• **SUPPLIED INFORMATION**:
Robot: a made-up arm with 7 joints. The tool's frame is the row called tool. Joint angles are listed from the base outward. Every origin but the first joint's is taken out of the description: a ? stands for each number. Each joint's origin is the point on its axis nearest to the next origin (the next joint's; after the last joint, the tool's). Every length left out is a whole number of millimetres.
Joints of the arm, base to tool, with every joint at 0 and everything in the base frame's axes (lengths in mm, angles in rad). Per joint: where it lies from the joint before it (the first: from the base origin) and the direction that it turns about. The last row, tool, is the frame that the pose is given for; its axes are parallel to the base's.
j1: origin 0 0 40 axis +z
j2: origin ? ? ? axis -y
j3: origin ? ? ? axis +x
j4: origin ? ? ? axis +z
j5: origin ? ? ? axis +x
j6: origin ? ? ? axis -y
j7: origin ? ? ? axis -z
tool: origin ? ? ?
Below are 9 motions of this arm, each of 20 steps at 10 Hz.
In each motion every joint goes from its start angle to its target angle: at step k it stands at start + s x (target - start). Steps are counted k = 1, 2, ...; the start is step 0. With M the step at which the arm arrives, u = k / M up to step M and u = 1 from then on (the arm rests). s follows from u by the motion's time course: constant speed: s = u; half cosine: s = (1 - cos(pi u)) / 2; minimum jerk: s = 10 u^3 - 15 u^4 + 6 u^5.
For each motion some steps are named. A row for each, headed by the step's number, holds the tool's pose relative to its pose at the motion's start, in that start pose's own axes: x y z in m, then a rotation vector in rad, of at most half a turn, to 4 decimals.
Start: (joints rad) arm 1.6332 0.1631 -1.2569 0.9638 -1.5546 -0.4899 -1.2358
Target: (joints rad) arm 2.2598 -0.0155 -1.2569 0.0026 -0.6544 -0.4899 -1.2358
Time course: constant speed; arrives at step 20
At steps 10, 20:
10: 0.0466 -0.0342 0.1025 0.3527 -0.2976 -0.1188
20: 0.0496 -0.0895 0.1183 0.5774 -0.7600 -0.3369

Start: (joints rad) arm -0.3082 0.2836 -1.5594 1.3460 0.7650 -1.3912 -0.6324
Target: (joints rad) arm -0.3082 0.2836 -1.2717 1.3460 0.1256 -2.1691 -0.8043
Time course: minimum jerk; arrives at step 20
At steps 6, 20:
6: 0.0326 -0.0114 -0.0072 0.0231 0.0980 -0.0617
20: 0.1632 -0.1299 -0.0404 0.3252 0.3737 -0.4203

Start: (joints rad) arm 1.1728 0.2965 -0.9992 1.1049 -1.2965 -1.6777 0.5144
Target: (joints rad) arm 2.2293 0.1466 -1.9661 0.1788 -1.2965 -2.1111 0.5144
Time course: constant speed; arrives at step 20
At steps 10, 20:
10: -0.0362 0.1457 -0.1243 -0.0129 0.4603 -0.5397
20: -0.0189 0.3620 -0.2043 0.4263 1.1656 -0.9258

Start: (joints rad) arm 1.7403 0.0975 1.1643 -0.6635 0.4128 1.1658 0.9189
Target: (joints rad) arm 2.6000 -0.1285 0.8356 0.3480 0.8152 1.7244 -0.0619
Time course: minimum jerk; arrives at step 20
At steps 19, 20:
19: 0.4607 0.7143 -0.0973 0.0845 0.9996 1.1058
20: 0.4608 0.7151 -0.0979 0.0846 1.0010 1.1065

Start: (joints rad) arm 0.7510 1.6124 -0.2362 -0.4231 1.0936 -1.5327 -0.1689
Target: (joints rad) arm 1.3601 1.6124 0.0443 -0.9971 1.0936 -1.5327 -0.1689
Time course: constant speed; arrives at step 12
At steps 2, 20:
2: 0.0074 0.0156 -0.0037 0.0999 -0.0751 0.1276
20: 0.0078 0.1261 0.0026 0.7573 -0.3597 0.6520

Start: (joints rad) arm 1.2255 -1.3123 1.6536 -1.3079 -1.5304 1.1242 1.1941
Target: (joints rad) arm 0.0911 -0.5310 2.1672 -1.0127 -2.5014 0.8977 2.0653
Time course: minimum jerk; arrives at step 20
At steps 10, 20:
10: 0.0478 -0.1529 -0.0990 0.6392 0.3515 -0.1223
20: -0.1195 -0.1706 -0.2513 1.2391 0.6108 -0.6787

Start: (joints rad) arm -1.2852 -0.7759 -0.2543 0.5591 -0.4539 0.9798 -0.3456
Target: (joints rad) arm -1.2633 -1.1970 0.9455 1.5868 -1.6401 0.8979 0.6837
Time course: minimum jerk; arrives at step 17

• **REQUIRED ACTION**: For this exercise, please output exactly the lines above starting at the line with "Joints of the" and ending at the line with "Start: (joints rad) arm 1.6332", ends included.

• **SOLUTION FOR THIS EXERCISE**:
Joints of the arm, base to tool, with every joint at 0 and everything in the base frame's axes (lengths in mm, angles in rad). Per joint: where it lies from the joint before it (the first: from the base origin) and the direction that it turns about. The last row, tool, is the frame that the pose is given for; its axes are parallel to the base's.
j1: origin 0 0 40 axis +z
j2: origin ? ? ? axis -y
j3: origin ? ? ? axis +x
j4: origin ? ? ? axis +z
j5: origin ? ? ? axis +x
j6: origin ? ? ? axis -y
j7: origin ? ? ? axis -z
tool: origin ? ? ?
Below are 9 motions of this arm, each of 20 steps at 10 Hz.
In each motion every joint goes from its start angle to its target angle: at step k it stands at start + s x (target - start). Steps are counted k = 1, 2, ...; the start is step 0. With M the step at which the arm arrives, u = k / M up to step M and u = 1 from then on (the arm rests). s follows from u by the motion's time course: constant speed: s = u; half cosine: s = (1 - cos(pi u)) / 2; minimum jerk: s = 10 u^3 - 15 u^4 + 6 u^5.
For each motion some steps are named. A row for each, headed by the step's number, holds the tool's pose relative to its pose at the motion's start, in that start pose's own axes: x y z in m, then a rotation vector in rad, of at most half a turn, to 4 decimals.
Start: (joints rad) arm 1.6332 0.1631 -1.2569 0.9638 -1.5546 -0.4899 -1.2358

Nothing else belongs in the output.